AMY GOODMAN: And, H.B. Crockett, what it meant to you that Dr. King came to Memphis and to support your “I Am a Man” strike, and the significance of those words, “I Am a Man,” that you carried on the picket signs?
H.B. CROCKETT: Yeah, we carried the sign. I got one in my yard now, saying “I Am a Man,” still in there now, from the other night. We went to the meeting. I got one then. It’s still in my yard. It was a great thing when he came home — when he came here to Memphis. I thought there might be a big change, and there were some changes. Wasn’t no really big change, but it was some change in the work position.
WILLIAM LUCY: Amy, could I make a point? So many supporters of the strikers really reflected on the fact that there’s really a history in the African-American community about workers, and particularly workers of this type. James Lawson, P.L. Rowe and other ministers who had supported the strike had often used the phrase to describe the treatment of the men. And I think men all of a sudden realized that they were entitled to respect and dignity, irrespective of the kind of work that they did.
So the slogan came out of the recognition that they simply wanted to be treated as men, not as children. They didn’t want to go from boy to uncle to grandpa without ever passing the position of being a man. And when the sign came out, it really hit like a bolt of lightning, because it not only gave the city sanitation workers recognition, but also across the city there were other African-American men who had suffered the same kinds of indignities, and that slogan reflected their commitment to being treated as men also.
JUAN GONZÁLEZ: And in that vein, you went on to become, obviously, one of the most prominent African-American labor leaders in the country, the president emeritus of the Coalition of Black Trade Unionists. The impact of this African-American struggle for dignity and human rights on the overall labor movement, if you could — I’m wondering if you could talk about that, as well?
WILLIAM LUCY: Well, let me just say something one moment. Dr. King, along with being one of the leading civil rights leaders, was also an incredibly strong advocate for workers’ rights. So, Dr. King was not doing something new and out of character for him. He was simply saying what he had believed fundamentally all along, that workers were entitled to the right to organize for themselves and have an advocate that spoke to their needs. And his identification with the strike was consistent with his beliefs.

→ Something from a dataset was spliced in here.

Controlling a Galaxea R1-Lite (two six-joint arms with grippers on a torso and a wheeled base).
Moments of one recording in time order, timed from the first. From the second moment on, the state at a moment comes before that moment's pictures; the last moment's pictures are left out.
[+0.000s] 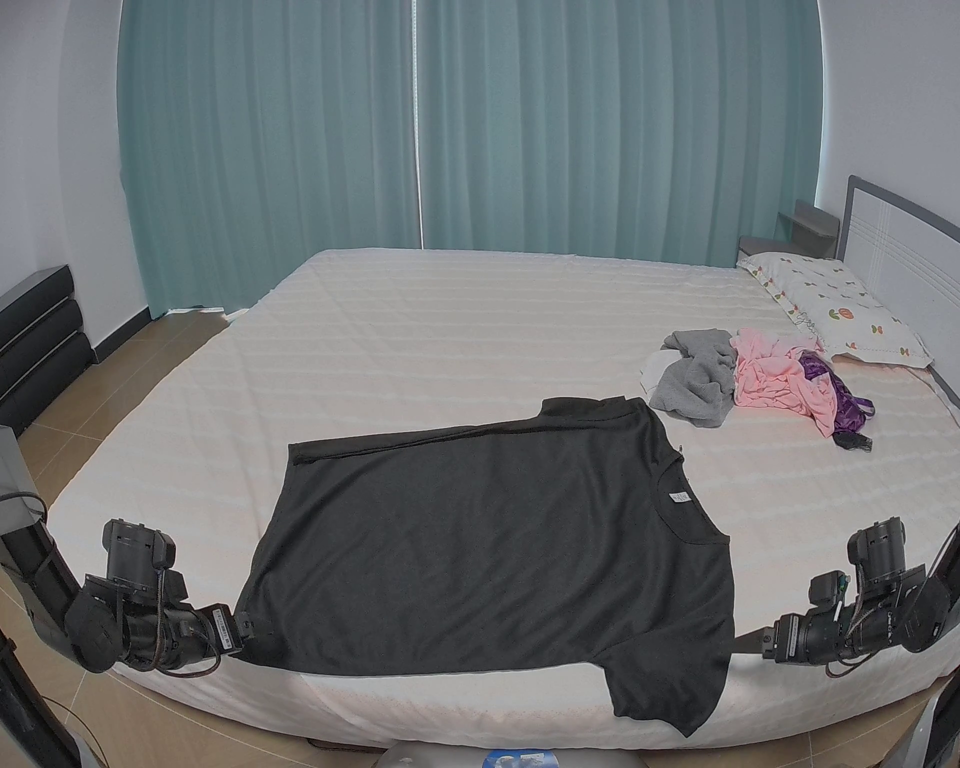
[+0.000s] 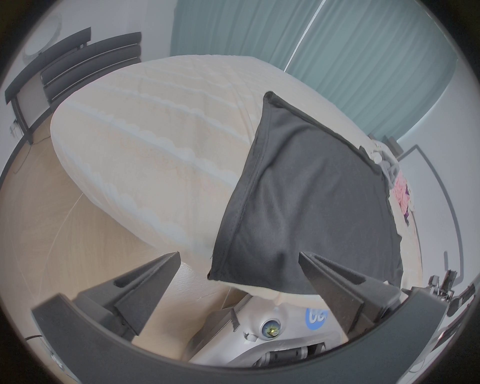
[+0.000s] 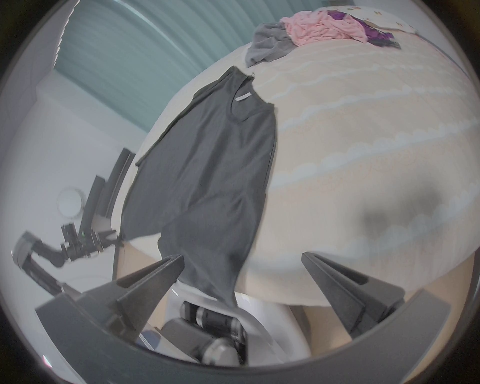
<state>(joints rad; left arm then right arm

Myself and others who brought whatever assistance we could to this thing were doing what we believed also, and that is that workers have a right to have a voice in the decisions that affect their work life, which in turn affects their social condition. And here in Memphis, then as well as now, there’s a real need for folks to recognize their right to be a part of the decision-making process.
JUAN GONZÁLEZ: And as you see all these reports now of strikes statewide in West Virginia and Oklahoma, and now a sick-in by workers — or sick-out by workers in Kentucky, your thoughts about the state of the labor movement right now?
AMY GOODMAN: Ten seconds.
WILLIAM LUCY: Well, the labor movement is obviously under assault in every respect. But what is really unique and unusual now, that people are beginning to recognize that they are entitled to live with some degree of dignity and respect. We have teachers in West Virginia and across the country. You have —
AMY GOODMAN: Bill Lucy, we’re going to have to leave it there, but we’ll do Part 2 of our discussion and post it online at democracynow.org. Bill Lucy and H.B. Crockett.